Мужской голос неохотно отвечает:

– Есть «Сникерс». Это мой ужин.

– Ты опять на диете? – саркастически вопрошает Шон, и сразу же раздается нервный смешок. – Признавайся, допрос третьей степени тебе не грозит.

Теперь смеются уже все присутствующие, с радостью воспользовавшись предлогом разрядить напряжение.

Я поднимаюсь на ноги, и Шон обнимает меня, чтобы я снова не рухнула на пол. Детектив с внушительным животом делает шаг вперед и протягивает мне батончик «Сникерс». Я изображаю на лице глубочайшую благодарность и принимаю шоколадку, хотя у меня нет проблем с содержанием сахара в крови. За мизансценой во все глаза наблюдает восхищенная аудитория, включая капитана Кармен Пиаццу, начальника отдела уголовного розыска.

– Прошу прощения, – говорю я, глядя на нее. – Не знаю, что со мной случилось.

– Очевидно, то же самое, что и в прошлый раз, – равнодушно замечает Пиацца.

– Пожалуй. Но сейчас со мной все в порядке. Я готова.

Капитан Пиацца наклоняется ко мне и негромко говорит:

– Прошу вас пройти со мной на минутку, доктор Ферри. Вы тоже, детектив Риган.

Пиацца выходит в прихожую. Шон бросает на меня предостерегающий взгляд, поворачивается и идет за ней.

Капитан ведет нас в кабинет, расположенный за центральной гостиной. Там она прислоняется к письменному столу и внимательно рассматривает нас, скрестив руки на груди и сжав губы. Я легко могу представить, как в молодости эта женщина с оливковой кожей в форме патрульного полицейского бесстрашно смотрела в лицо вооруженным уличным панкам.

– Это неподходящее место, чтобы рассуждать о возможных осложнениях, – говорит она, – поэтому я не стану этого делать. Я не знаю, что происходит между вами двумя, и не хочу этого знать. Зато я знаю, что это ставит под угрозу проводимое расследование. Поэтому вот что мы сейчас сделаем. Доктор Ферри немедленно отправляется домой. Сегодня вечером следами укусов займется ФБР. И если Бюро не будет возражать, я потребую, чтобы оперативной группе был предоставлен другой судебно-медицинский одонтолог.

Я собираюсь запротестовать, но Пиацца ни словом не обмолвилась о маленьком эпизоде, что приключился со мною в кухне. Она говорит о том, против чего я бессильна. О том, насчет чего Шон просил меня не беспокоиться. Но почему же тогда я злюсь? Прелюбодеям вечно кажется, что они очень осторожны, но люди все равно замечают все.

В кабинет входит патрульный полицейский и опускает на пол треногу и мои чемоданчики с оборудованием. Когда это Пиацца успела отдать распоряжение собрать их? Пока я была без сознания? После того как он уходит, Пиацца говорит:

– Шон, проводи доктора Ферри к ее машине. И возвращайся не позже чем через две минуты. А завтра утром, ровно в восемь часов, жду тебя в своем кабинете. Понятно?
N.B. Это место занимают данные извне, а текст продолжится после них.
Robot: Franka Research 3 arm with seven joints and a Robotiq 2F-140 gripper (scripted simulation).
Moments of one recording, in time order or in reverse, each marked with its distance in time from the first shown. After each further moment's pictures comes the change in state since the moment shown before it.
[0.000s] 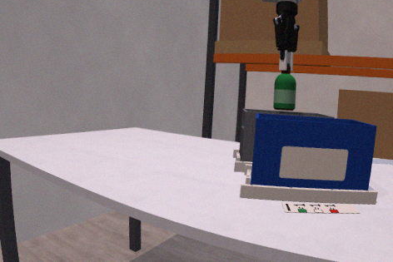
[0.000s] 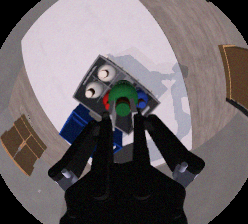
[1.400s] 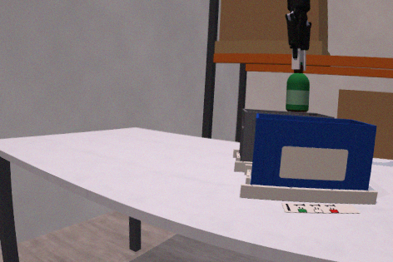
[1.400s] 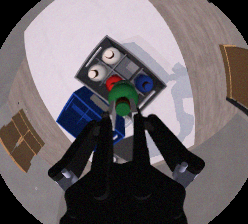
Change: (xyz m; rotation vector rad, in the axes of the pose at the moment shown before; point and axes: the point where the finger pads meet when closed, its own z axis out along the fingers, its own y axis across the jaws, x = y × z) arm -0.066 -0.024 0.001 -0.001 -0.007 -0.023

Шон смотрит прямо в глаза своей начальнице:

– Да, мэм.

Капитан Пиацца переводит взгляд на меня, на лице ее написано сострадание.

– Доктор Ферри, в прошлом вы проделали для нас замечательную работу. Надеюсь, вы разберетесь в том, что с вами происходит. Я бы посоветовала вам обратиться к врачу, если вы до сих пор не сделали этого. Не думаю, что обычный отпуск поможет решить эту проблему.
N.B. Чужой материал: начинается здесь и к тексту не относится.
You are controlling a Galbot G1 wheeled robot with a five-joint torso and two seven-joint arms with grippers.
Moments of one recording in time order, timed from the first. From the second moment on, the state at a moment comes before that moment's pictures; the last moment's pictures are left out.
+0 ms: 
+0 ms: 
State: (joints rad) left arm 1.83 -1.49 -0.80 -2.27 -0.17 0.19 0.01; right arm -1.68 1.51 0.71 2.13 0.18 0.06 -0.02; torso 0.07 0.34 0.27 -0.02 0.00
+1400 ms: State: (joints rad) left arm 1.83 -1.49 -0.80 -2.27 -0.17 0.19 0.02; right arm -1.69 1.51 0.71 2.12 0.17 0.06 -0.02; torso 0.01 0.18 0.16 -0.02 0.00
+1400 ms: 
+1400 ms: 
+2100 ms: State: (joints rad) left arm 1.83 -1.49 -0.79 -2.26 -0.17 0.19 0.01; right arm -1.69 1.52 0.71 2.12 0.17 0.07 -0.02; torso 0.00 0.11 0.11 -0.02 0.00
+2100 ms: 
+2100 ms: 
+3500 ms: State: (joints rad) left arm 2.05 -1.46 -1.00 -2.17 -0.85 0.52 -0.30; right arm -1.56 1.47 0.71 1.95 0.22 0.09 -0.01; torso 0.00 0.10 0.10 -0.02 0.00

Она уходит, оставляя меня наедине с женатым любовником и тем кошмаром, в который, похоже, превратилась моя жизнь в последнее время. Шон поднимает мои чемоданчики и направляется к двери. Мы не можем рисковать, затеяв выяснение отношений прямо здесь.

Мы в молчании проходим квартал, и дубовые листья роняют на нас капли теплого дождя. Пока я прохлаждалась внутри, на улице пошел обычный для Нового Орлеана дождь, который не способен остудить или освежить город. Он лишь добавляет удушливой влажности и приносит больше грязи в озеро Понтшартрен. Однако в воздухе ощущается запах банановых деревьев, и в темноте улица обрела таинственный, романтический вид.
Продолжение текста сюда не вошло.